There's a recurring debate on my campus about mandating a certain number of 200 level classes for a degree.  Advocates tend to frame the argument around academic rigor. 200 level classes are more rigorous than 100, the argument goes, so we should require some 200 levels in every program to ensure that students are appropriately challenged.

The argument strikes me as hinging on the premise.  If the premise about course numbers correlating with rigor is correct, then the argument makes sense.  But I’m not sure the premise is correct.

For example, in my own discipline of political science, “Intro to International Relations” would usually be a 100, and “American Foreign Policy” would be a 200.  It's not clear to me that the latter is “harder” in any meaningful way. It's narrower, but that's not the same thing.

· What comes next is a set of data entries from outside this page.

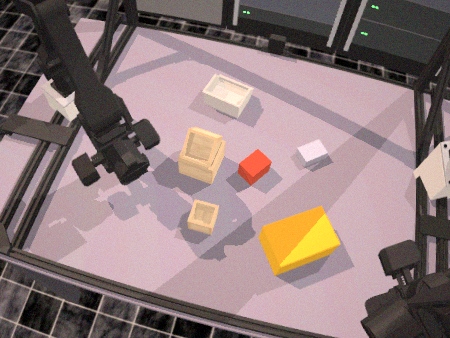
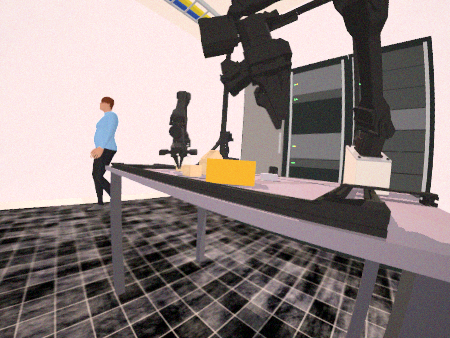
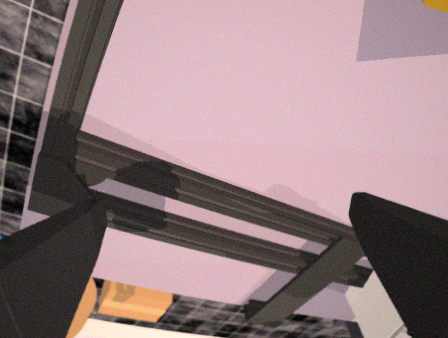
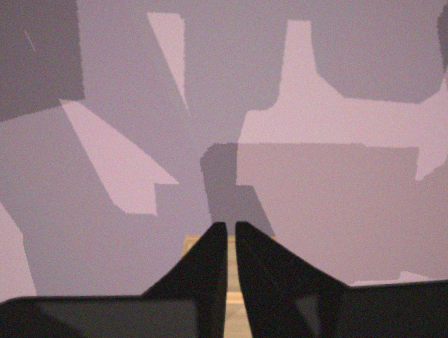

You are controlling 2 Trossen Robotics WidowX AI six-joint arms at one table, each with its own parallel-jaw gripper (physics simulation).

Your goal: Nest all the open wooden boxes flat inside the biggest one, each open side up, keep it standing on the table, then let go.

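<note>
A tan wooden open box stands mid-table; a smaller box sits in it and stands above its rim. A small tan open box stands open side up nearer the front edge. A cream open box stands open side up behind. Another wooden box lies below my right gripper, largely hidden by the fingers. My right fingers are almost together; the box's edge runs unbroken across the gap, and no wall shows pinched there. My left gripper is open and empty, high over the table's right end.
A large yellow block stands at the front right. A red block and a white block lie right of the wooden boxes. Dark rails edge the table. A person stands beyond it.
</note>
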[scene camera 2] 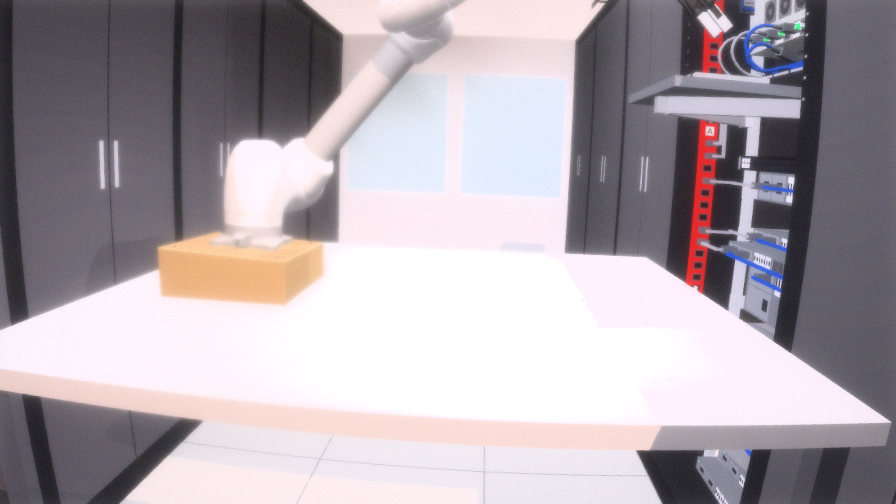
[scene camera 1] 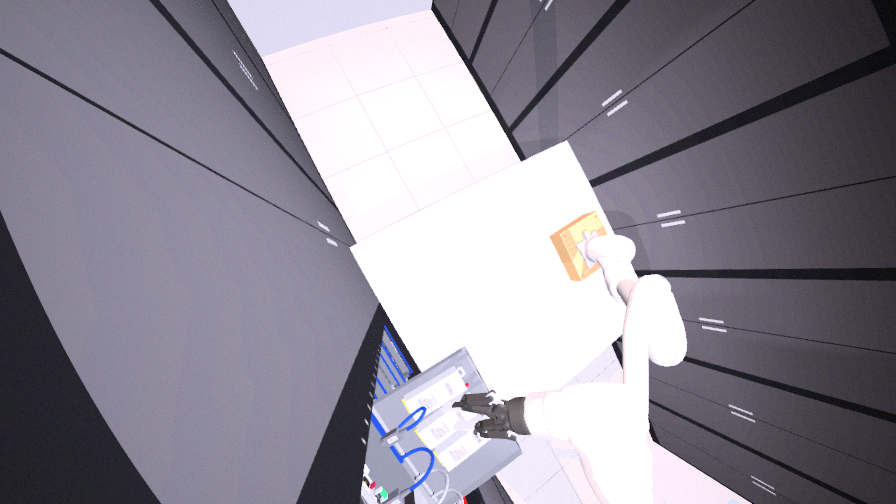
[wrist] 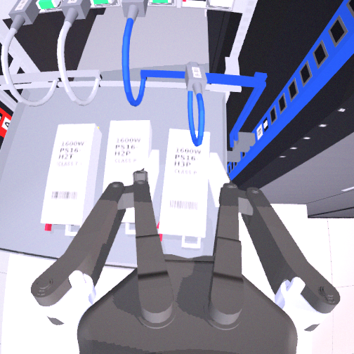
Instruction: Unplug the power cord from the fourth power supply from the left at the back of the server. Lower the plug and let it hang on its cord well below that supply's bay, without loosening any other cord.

And that's within a single discipline.  Across the curriculum, it gets weirder. Is Literature by Women more or less rigorous than Calculus III?  More to the point, how do you know?

(Theoretically, one could use Bloom’s taxonomy.  But I’d be hard-pressed to claim that most of the people on either side of the argument use that.)

Outside of strictly linear progressions, course numbers signify different things.  They could signal rigor. They could signal an expectation of previous knowledge picked up in a prerequisite.  Or they could signal greater specificity of topic, as opposed to a broader survey at the 100 level. Specificity can allow for rigor, but it certainly doesn't guarantee it.

The arbitrariness of course numbers becomes clearer when we negotiate transfer agreements with four year schools.  It's not unusual to see courses we designate as 200 labeled as 300 there. That way, they don't have to “give away” credits.  Put differently, they can force students to pay for the same course twice. (Statewide transfer rules don't necessarily apply to courses in the major.). In the absence of a widespread understanding of what numbers mean -- or a central authority to assign them -- they become tools for other purposes.

I understand the argument for requiring a certain number of 200 level courses, and would support it if I thought that was what the numbers meant.  But I’m just not sure that’s true.

Wise and wordly readers, what do you understand course numbers to mean?